After a brief introduction of the OneMinutesJr., we asked everyone what their expectations were. Many of the youth said they were excited to learn how to express their views through video. The UCAN youth were especially interested in gaining skills to use in their advocacy work. 19-year old Jevara pointed out that in Jordan everyone watches videos: “video (use) is for all classes.” But everyone felt that it was doable to make a complete movie in one minute.
We showed a series of videos made by other young people around the world so the youth participants wouldn't feel intimidated. Video artists, Taatske Pieterson and Olivia Glebbeek, spent some time teaching camera shots and angles so the kids would have the visual tools to tell their stories.
After lunch, the talk turned towards the theme of the workshop: “Our Voice.” The youth participants were asked to think about what they might want to tell the world about their lives: “What do you think is your place in the world? What is important in your life right now? How can you be involved in shaping your community? What do you see as injustices and how does that affect you?”
One by one, the participants met with the video artists to talk about their movie ideas.
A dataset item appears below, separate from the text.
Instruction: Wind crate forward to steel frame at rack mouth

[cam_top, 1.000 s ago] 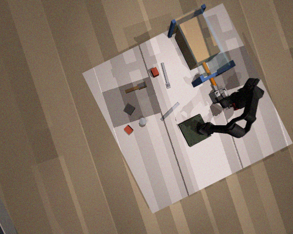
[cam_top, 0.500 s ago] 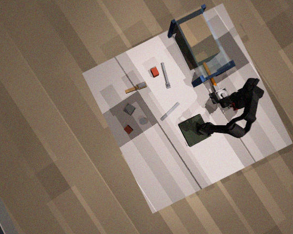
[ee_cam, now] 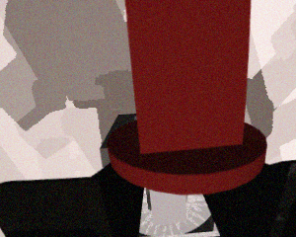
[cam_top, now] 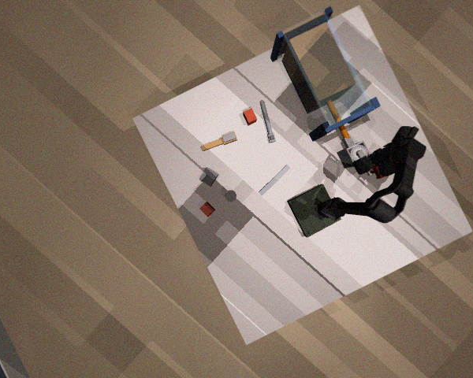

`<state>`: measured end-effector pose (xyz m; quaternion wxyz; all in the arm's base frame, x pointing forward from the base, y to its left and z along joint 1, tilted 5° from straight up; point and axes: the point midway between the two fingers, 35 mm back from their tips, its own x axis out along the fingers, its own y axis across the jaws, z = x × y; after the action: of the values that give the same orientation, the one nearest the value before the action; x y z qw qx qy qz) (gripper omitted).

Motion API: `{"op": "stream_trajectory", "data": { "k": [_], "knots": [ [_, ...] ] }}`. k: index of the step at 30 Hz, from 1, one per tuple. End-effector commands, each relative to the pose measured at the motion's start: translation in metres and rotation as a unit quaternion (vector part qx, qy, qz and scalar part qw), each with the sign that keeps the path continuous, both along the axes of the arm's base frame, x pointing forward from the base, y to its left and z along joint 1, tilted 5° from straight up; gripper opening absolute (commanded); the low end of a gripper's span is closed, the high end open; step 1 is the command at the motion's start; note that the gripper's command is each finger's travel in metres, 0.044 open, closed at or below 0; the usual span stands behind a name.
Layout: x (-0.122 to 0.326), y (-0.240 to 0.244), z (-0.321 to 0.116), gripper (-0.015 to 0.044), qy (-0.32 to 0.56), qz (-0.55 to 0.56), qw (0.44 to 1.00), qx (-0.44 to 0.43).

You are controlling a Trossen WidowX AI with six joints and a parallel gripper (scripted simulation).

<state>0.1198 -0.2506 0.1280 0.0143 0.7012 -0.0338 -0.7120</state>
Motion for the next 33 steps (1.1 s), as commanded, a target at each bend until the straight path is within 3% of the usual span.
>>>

They discussed what was important to them and what their inspirations were. The facilitators often asked them to share their ideas in one sentence and to get at the essence of what was significant.
The idea discussions took quite some time, but there were a lot of strong thoughts, especially on the ideas of stereotypes and identity. For over 40 years, the country of Jordan has opened its borders to people seeking refuge from crisis in the surrounding regions. The population has almost doubled in the last 10 years. While Jordanians are welcoming, the increase in people can bring tension and misunderstanding.
Some of the participants represent populations affected by war, such as Syria, Iraq, Kurdistan and Palestine. Their story ideas reflect their struggles, adapting to new communities and finding confidence to “remain themselves.”
Yanal, 18-years-old, talked about the multiple walls that exist for refugees and those from other cultures. He felt that the Middle East was a region where countries were often separated by actual walls. But along with physical borders, many immigrants to Jordan face invisible walls as well, which sometimes keep people from working, going to school or living where they want. He will make a film that reflects these issues.
After a full day of talking, many powerful stories have been shared. There is much more to talk about though, in terms of how to share those stories visually, so filming will not start quite yet. We look forward to seeing what developments youth think about on the 2nd day.